*WHAT YOU ARE ASKED TO DO:* Exact retyping of the data: please keep every word and drop each picture.

*DATA BLOCK:*
^^^^^^^^

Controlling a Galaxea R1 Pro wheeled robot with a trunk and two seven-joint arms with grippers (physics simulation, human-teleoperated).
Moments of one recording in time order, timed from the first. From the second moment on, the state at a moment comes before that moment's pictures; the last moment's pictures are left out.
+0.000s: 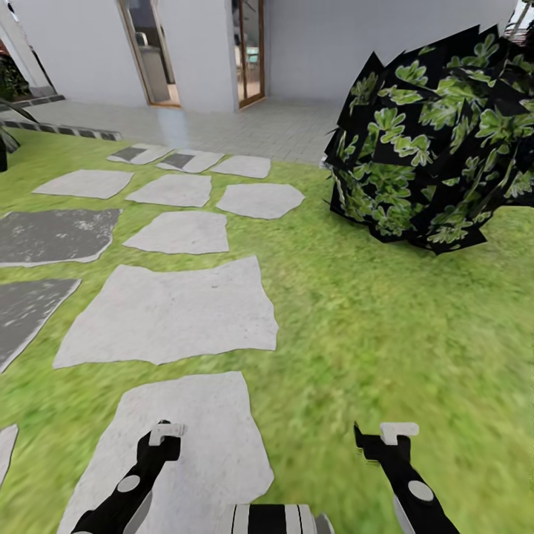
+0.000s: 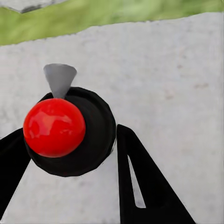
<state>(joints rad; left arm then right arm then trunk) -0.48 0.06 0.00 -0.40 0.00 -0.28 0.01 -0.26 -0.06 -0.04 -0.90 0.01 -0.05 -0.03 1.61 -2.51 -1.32</state>
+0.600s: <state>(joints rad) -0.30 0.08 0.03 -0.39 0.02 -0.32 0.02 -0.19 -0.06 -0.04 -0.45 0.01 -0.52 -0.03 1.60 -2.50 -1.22</state>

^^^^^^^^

*YOUR SOLUTION:*
Controlling a Galaxea R1 Pro wheeled robot with a trunk and two seven-joint arms with grippers (physics simulation, human-teleoperated).
Moments of one recording in time order, timed from the first. From the second moment on, the state at a moment comes before that moment's pictures; the last moment's pictures are left out.
+0.000s: 
+0.000s: 
<state>(joints rad; left arm then right arm then trunk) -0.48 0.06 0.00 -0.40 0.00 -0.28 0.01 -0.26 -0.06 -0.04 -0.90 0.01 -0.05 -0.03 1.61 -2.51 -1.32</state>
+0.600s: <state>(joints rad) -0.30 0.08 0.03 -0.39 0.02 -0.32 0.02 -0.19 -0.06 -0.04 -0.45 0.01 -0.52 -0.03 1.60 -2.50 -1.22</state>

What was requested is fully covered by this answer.